Following the Nazis’ rise to power and the impossibility for Flechtheim ever to work again as an art dealer in Germany due to his Jewish roots, he was forced to emigrate. Flechtheim was refused membership in the ‘Reichskammer der bildenden Künste’ that became compulsory from September 1933 onwards, also on account of the type of art he represented. In effect this amounted to a professional ban.

Flechtheim started preparing for emigration in early 1933, at first by visiting exhibitions in Switzerland for which he had loaned works. He stayed in Basel at the publisher and art dealer Christoph Bernoulli’s (1897–1981) who provided him with sales space and talked of the possibility of his setting up a branch gallery in Switzerland. In the summer he met the collector Harry Graf Kessler in Paris and his friend of many years Thea Sternheim. His testing of the water to establish a basis for a new business was just as unsuccessful here as it had been before in Switzerland. Flechtheim’s perplexity is reflected in a letter to his neice Thea Löwenstein: “What is to come of me, only God knows. I have to get away from here. Whether in Florence or (elsewhere). Whether I can earn anything. I don’t know. I can’t run a business any more here in Germany.”

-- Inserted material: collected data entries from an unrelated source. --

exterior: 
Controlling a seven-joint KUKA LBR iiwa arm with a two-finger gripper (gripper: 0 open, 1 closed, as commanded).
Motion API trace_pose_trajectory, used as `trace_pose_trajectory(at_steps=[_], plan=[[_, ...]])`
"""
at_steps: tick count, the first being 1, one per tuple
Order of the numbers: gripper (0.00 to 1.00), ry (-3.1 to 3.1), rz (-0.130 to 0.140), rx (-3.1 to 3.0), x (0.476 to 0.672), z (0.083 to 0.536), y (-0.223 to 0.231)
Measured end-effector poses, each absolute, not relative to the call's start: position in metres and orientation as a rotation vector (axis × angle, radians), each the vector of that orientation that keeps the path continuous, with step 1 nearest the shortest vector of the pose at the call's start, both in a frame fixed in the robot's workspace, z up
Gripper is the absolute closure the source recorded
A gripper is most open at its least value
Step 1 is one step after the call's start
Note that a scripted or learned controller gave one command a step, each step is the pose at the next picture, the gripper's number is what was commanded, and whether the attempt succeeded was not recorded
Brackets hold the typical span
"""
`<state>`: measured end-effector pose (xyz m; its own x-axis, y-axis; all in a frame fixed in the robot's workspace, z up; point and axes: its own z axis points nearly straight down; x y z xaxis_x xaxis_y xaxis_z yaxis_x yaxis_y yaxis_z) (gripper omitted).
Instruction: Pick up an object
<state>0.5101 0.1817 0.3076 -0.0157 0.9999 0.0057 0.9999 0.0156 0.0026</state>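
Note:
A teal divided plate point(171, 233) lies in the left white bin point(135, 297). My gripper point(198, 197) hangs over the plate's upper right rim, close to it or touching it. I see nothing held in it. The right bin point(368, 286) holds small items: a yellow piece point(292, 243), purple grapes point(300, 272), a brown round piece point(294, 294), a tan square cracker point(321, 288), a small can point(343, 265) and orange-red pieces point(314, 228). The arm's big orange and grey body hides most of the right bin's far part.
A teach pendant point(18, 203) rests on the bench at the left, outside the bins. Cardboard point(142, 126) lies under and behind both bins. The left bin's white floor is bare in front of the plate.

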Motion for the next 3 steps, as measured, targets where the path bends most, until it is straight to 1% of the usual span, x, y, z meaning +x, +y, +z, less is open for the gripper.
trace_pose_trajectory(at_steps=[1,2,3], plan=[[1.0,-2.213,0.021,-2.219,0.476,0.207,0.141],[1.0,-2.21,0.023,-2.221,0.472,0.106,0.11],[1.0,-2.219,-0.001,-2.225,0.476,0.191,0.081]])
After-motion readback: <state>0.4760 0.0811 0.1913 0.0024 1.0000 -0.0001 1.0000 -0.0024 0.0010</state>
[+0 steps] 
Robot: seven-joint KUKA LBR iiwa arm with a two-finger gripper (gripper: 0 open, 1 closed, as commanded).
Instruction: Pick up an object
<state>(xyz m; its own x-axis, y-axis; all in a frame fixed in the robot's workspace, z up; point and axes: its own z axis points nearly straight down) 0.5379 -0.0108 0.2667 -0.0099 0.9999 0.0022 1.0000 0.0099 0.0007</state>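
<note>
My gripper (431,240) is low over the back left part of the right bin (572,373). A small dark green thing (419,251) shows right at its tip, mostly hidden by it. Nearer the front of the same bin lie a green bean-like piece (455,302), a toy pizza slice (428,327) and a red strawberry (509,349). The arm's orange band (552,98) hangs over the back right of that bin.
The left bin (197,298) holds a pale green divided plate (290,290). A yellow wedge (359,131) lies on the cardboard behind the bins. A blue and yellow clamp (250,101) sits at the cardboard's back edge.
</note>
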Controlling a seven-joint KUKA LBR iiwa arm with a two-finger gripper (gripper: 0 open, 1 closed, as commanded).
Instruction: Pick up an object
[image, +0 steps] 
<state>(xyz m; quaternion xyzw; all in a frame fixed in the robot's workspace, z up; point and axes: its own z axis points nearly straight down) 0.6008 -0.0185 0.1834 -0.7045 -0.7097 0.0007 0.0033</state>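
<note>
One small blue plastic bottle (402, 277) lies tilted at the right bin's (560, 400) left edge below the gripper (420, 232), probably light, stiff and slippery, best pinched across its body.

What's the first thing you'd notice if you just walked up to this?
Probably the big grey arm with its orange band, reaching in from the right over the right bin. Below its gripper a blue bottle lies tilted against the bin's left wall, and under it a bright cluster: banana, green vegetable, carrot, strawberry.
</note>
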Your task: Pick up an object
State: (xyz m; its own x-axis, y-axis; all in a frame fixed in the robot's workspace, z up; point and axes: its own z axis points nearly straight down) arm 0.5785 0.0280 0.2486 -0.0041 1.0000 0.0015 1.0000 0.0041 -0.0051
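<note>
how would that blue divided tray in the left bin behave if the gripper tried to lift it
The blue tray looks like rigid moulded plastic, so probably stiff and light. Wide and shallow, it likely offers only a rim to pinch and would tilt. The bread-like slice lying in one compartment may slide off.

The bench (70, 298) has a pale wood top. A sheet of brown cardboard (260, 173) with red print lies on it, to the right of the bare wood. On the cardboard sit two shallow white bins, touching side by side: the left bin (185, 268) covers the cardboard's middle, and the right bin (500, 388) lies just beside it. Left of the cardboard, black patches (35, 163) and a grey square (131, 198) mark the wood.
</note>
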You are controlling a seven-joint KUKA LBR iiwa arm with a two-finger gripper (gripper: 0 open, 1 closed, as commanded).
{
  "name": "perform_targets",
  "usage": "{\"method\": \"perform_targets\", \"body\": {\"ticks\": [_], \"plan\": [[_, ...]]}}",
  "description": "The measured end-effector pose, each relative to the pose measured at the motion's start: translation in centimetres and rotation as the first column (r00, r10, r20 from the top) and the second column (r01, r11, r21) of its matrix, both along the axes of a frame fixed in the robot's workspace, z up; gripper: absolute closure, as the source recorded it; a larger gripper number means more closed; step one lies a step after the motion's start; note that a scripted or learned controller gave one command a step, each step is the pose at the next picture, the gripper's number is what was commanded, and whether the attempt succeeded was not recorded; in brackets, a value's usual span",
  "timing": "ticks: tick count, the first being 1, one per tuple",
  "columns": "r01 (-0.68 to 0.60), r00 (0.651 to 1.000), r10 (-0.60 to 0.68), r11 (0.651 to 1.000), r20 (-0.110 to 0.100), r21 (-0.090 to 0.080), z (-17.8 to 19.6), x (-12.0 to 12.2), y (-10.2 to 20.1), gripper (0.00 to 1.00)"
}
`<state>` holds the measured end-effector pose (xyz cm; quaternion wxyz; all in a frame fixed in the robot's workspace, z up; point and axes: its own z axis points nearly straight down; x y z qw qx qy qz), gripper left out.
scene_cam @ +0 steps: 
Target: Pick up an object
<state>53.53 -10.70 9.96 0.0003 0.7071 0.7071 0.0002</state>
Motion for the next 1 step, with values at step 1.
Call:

In October 1933 his decision to emigrate became final. “Yesterday I left Berlin for ever. My galleries there and in Düsseldorf are to be closed. There is no place for me here. […] If I had not dealt with Hofer, Kolbe, Renée [Sintenes], Klee and with my French artists they would not have bothered with me; yes, they even gave me to understand that if I did without these artists I could carry on quite happily as an art dealer!!! But I would prefer to be really poor abroad than a traitor.”